INSTRUCTIONS TO FOLLOW:
Each line of the data must reappear exactly in your answer, with no images included.

DATASET CONTENT:

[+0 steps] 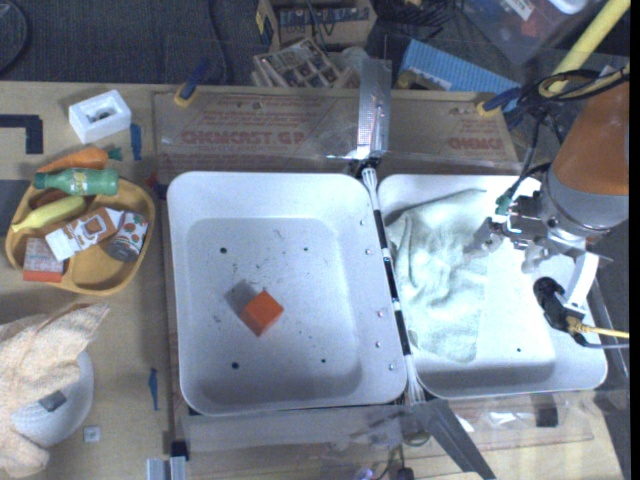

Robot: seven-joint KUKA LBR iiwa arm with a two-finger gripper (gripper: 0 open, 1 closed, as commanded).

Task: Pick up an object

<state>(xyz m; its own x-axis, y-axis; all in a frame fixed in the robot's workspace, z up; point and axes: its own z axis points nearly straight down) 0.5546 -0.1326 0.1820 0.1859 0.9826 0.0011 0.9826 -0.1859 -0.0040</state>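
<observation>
- The orange block (263, 312) is lying on the floor of the left bin (200, 208), well off every wall, with bare floor all around it.
- The gripper (497, 230) is hanging over the right bin (590, 368), above a crumpled white cloth (435, 268) near the divider between the bins.
- The block is sitting well apart from the gripper, across that divider.
- Whether the tool is spread or pressed together cannot be told.

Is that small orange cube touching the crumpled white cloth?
Apart. The camera view shows the orange cube in the left bin, the white cloth in the right bin, across the rims.
</observation>
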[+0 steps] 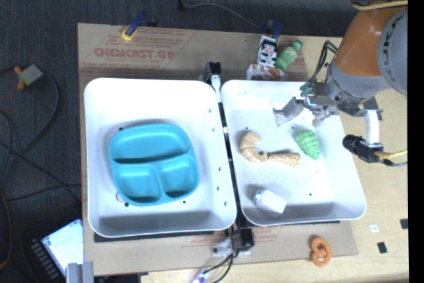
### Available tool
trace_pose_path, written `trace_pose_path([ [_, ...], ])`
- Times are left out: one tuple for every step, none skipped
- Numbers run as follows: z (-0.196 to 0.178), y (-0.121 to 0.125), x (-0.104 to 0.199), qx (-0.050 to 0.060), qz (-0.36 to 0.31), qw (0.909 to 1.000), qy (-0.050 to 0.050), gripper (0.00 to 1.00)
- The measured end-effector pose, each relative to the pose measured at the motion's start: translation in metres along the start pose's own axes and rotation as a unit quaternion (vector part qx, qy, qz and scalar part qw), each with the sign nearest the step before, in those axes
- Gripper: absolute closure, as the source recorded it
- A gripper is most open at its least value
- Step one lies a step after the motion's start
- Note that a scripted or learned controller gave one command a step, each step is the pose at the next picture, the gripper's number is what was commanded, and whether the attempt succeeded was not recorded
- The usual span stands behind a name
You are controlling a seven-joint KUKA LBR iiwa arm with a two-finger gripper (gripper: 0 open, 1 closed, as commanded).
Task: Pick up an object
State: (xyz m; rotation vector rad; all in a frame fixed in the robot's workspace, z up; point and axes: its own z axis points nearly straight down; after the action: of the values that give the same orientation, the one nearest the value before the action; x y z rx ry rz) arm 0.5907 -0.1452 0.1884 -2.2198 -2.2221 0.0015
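Pincer (pixel 303 113) spread open over the right bin (pixel 344 209), nothing between its metal fingers. Just below and right of it, a knobbly green object (pixel 308 143), oval, lying on the bin floor, close but apart from the fingertips. Lower left of the pincer, a curled tan pastry-like piece (pixel 250 144) touching a ridged beige cone-shaped thing (pixel 283 158). Farther below, a small white blocky object (pixel 269 201) near the front wall. Well to the left, a smooth blue compartment tray (pixel 154 163) in the left bin (pixel 99 103). Counter (pixel 384 222) pale and flat.
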Motion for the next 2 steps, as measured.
trace_pose_path([
  [0.095,0.004,-0.022,0.000,0.000,1.0000,0.000,0.00],
  [0.096,-0.007,-0.012,0.000,0.000,1.0000,0.000,0.00],
])
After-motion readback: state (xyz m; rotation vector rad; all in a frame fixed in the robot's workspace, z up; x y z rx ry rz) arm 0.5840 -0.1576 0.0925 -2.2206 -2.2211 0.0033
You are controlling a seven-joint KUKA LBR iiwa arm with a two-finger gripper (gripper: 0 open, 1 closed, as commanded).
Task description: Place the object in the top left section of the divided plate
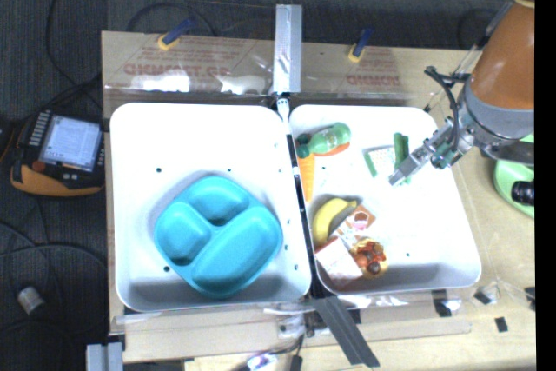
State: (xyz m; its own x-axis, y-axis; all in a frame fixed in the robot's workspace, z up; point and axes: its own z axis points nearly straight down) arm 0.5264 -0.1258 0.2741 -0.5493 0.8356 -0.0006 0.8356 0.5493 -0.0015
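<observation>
Pincer (401, 176) hung over the right bin (452, 213), near its far right corner, just beside a small green stick (400, 147) and a pale green card (379, 159); whether it was clenched or released I could not tell, and nothing showed as grasped. Which object the task meant was unclear: a green bottle with an orange part (324, 140) lay at the bin's far left corner, a banana (328, 217) and a printed packet (354, 252) toward its near left. The blue divided plate (217, 235) sat in the left bin (139, 152), toward its near edge, all sections bare. To do the pick well, I judge the arm should centre squarely over one item, drop straight, and avoid nudging the neighbours
</observation>
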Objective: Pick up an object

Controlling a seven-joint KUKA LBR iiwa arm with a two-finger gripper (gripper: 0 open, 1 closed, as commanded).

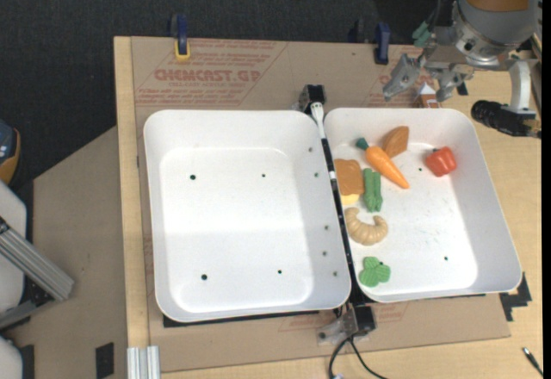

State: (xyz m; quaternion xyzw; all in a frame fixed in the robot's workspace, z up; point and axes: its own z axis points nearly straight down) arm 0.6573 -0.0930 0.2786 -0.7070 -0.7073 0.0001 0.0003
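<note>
The right bin [482, 231] holds several toy foods: an orange carrot [385, 164], a brown chunk [396, 141], a red pepper [441, 161], a tan bread slice [349, 175], a green pod [372, 190], a beige croissant [366, 226] and a green broccoli piece [374, 271]. My gripper [423, 84] hovers over the bin's far rim, behind the brown chunk and the pepper. It is open, its fingers spread with nothing between them.
The left bin [172, 222] lies beside the right one, the two meeting at a shared black-edged wall [331, 196]. Both rest on a cardboard sheet [224, 67] held by clamps at the back. A black part [499, 116] sticks out right of the right bin.
</note>
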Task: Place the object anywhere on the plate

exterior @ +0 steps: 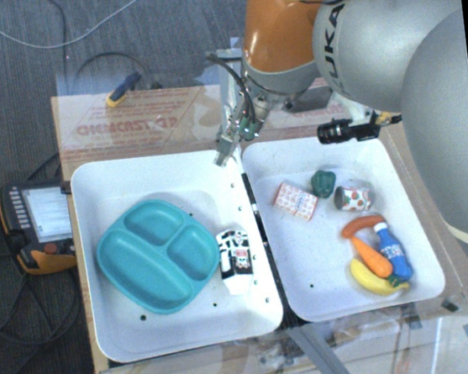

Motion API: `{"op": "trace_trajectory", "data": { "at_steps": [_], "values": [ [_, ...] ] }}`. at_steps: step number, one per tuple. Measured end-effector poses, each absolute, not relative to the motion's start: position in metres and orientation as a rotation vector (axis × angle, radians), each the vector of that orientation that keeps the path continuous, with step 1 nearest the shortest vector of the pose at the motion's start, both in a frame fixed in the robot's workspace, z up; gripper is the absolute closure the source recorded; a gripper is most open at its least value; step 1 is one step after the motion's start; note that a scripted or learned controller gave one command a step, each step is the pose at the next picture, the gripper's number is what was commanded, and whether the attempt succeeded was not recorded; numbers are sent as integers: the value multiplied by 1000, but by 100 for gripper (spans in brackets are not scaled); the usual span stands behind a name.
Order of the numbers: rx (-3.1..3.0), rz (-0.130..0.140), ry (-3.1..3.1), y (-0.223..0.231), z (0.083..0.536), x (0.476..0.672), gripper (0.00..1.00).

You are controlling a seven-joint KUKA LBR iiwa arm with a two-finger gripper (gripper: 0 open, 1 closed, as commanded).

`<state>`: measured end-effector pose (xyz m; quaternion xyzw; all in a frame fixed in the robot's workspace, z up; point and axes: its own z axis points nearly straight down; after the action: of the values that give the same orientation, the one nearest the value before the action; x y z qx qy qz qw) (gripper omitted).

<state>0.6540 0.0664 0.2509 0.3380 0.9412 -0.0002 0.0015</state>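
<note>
The robot arm is big, round & smooth, mostly shiny grey, w/ a fat orange band near the wrist. Black letters "KU" show on the grey shell, & thin dark cables run across the top. The gripper is small, thin metal w/ a tiny green-blue light spot.

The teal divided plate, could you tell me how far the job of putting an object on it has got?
Nothing looks done: the teal divided plate carries nothing. The black-and-white carton lies beside its right edge in the left white bin. The claw hangs above the bins' far rim. Picking and placing remain.
</note>
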Motion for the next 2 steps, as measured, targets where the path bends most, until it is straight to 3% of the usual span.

PROBLEM SOLUTION:
[+0 steps] 

Robot: seven-joint KUKA LBR iiwa arm with a two-finger gripper (gripper: 0 open, 1 closed, as commanded).

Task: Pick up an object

<state>(xyz m; its own x-axis, y-axis; all in a frame fixed in the robot's workspace, z up; point and axes: its own z axis points nearly straight down) 0.5546 -0.1326 0.1820 0.1859 0.9826 0.0011 0.9826 -0.1859 -0.0040</state>
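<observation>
- The orange block (263, 312) is lying on the floor of the left bin (200, 208), well off every wall, with bare floor all around it.
- The gripper (497, 230) is hanging over the right bin (590, 368), above a crumpled white cloth (435, 268) near the divider between the bins.
- The block is sitting well apart from the gripper, across that divider.
- Whether the tool is spread or pressed together cannot be told.

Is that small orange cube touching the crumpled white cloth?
Apart. The camera view shows the orange cube in the left bin, the white cloth in the right bin, across the rims.
</observation>
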[+0 steps] 
### Available tool
trace_pose_path, written `trace_pose_path([ [_, ...], ])`
- Times are left out: one tuple for every step, none skipped
- Numbers run as follows: z (-0.196 to 0.178), y (-0.121 to 0.125), x (-0.104 to 0.199), qx (-0.050 to 0.060), qz (-0.36 to 0.31), qw (0.909 to 1.000), qy (-0.050 to 0.050), gripper (0.00 to 1.00)
- The measured end-effector pose, each relative to the pose measured at the motion's start: translation in metres along the start pose's own axes and rotation as a unit quaternion (vector part qx, qy, qz and scalar part qw), each with the sign nearest the step before, in those axes
- Gripper: absolute closure, as the source recorded it
- A gripper is most open at its least value
- Step one lies a step after the motion's start
- Note that a scripted or learned controller gave one command a step, each step is the pose at the next picture, the gripper's number is what was commanded, and whether the attempt succeeded was not recorded
- The usual span stands behind a name
You are controlling a seven-joint KUKA LBR iiwa arm with a two-finger gripper (gripper: 0 open, 1 closed, as commanded).
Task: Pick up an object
State: (xyz m; rotation vector rad; all in a frame fixed in the robot's workspace, z up; point and axes: its own z axis points nearly straight down; after the action: of the values that give the same orientation, the one nearest the value before the action; x y z rx ry rz) arm 0.5907 -0.1452 0.1884 -2.2198 -2.2221 0.0015
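Pincer (pixel 303 113) spread open over the right bin (pixel 344 209), nothing between its metal fingers. Just below and right of it, a knobbly green object (pixel 308 143), oval, lying on the bin floor, close but apart from the fingertips. Lower left of the pincer, a curled tan pastry-like piece (pixel 250 144) touching a ridged beige cone-shaped thing (pixel 283 158). Farther below, a small white blocky object (pixel 269 201) near the front wall. Well to the left, a smooth blue compartment tray (pixel 154 163) in the left bin (pixel 99 103). Counter (pixel 384 222) pale and flat.
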Motion for the next 2 steps, as measured.
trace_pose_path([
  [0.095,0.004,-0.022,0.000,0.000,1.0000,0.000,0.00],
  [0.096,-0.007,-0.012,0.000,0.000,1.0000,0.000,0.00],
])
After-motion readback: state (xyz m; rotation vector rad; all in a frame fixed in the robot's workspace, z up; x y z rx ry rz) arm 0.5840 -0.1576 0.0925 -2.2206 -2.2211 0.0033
You are controlling a seven-joint KUKA LBR iiwa arm with a two-finger gripper (gripper: 0 open, 1 closed, as commanded).
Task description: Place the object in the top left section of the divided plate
State: (xyz m; its own x-axis, y-axis; all in a frame fixed in the robot's workspace, z up; point and axes: its own z axis points nearly straight down) arm 0.5264 -0.1258 0.2741 -0.5493 0.8356 -0.0006 0.8356 0.5493 -0.0015
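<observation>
Pincer (401, 176) hung over the right bin (452, 213), near its far right corner, just beside a small green stick (400, 147) and a pale green card (379, 159); whether it was clenched or released I could not tell, and nothing showed as grasped. Which object the task meant was unclear: a green bottle with an orange part (324, 140) lay at the bin's far left corner, a banana (328, 217) and a printed packet (354, 252) toward its near left. The blue divided plate (217, 235) sat in the left bin (139, 152), toward its near edge, all sections bare. To do the pick well, I judge the arm should centre squarely over one item, drop straight, and avoid nudging the neighbours
</observation>
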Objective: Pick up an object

Controlling a seven-joint KUKA LBR iiwa arm with a two-finger gripper (gripper: 0 open, 1 closed, as commanded).


State: (xyz m; quaternion xyzw; all in a frame fixed in the robot's workspace, z up; point and axes: its own z axis points nearly straight down) arm 0.6573 -0.0930 0.2786 -0.7070 -0.7073 0.0001 0.0003
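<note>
The right bin [482, 231] holds several toy foods: an orange carrot [385, 164], a brown chunk [396, 141], a red pepper [441, 161], a tan bread slice [349, 175], a green pod [372, 190], a beige croissant [366, 226] and a green broccoli piece [374, 271]. My gripper [423, 84] hovers over the bin's far rim, behind the brown chunk and the pepper. It is open, its fingers spread with nothing between them.
The left bin [172, 222] lies beside the right one, the two meeting at a shared black-edged wall [331, 196]. Both rest on a cardboard sheet [224, 67] held by clamps at the back. A black part [499, 116] sticks out right of the right bin.
</note>
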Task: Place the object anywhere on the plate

exterior @ +0 steps: 

Motion API: `{"op": "trace_trajectory", "data": { "at_steps": [_], "values": [ [_, ...] ] }}`. at_steps: step number, one per tuple. Measured end-effector poses, each absolute, not relative to the motion's start: position in metres and orientation as a rotation vector (axis × angle, radians), each the vector of that orientation that keeps the path continuous, with step 1 nearest the shortest vector of the pose at the motion's start, both in a frame fixed in the robot's workspace, z up; gripper is the absolute closure the source recorded; a gripper is most open at its least value; step 1 is one step after the motion's start; note that a scripted or learned controller gave one command a step, each step is the pose at the next picture, the gripper's number is what was commanded, and whether the attempt succeeded was not recorded; numbers are sent as integers: the value multiplied by 1000, but by 100 for gripper (spans in brackets are not scaled); the usual span stands behind a name.
Order of the numbers: rx (-3.1..3.0), rz (-0.130..0.140), ry (-3.1..3.1), y (-0.223..0.231), z (0.083..0.536), x (0.476..0.672), gripper (0.00..1.00).

You are controlling a seven-joint KUKA LBR iiwa arm with a two-finger gripper (gripper: 0 open, 1 closed, as commanded).

`<state>`: measured end-effector pose (xyz m; quaternion xyzw; all in a frame fixed in the robot's workspace, z up; point and axes: its own z axis points nearly straight down; after the action: of the values that give the same orientation, the one nearest the value before the action; x y z qx qy qz qw) (gripper omitted).

<state>0.6540 0.0664 0.2509 0.3380 0.9412 -0.0002 0.0015</state>
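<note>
The robot arm is big, round & smooth, mostly shiny grey, w/ a fat orange band near the wrist. Black letters "KU" show on the grey shell, & thin dark cables run across the top. The gripper is small, thin metal w/ a tiny green-blue light spot.

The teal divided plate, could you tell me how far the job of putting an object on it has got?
Nothing looks done: the teal divided plate carries nothing. The black-and-white carton lies beside its right edge in the left white bin. The claw hangs above the bins' far rim. Picking and placing remain.
</note>
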Motion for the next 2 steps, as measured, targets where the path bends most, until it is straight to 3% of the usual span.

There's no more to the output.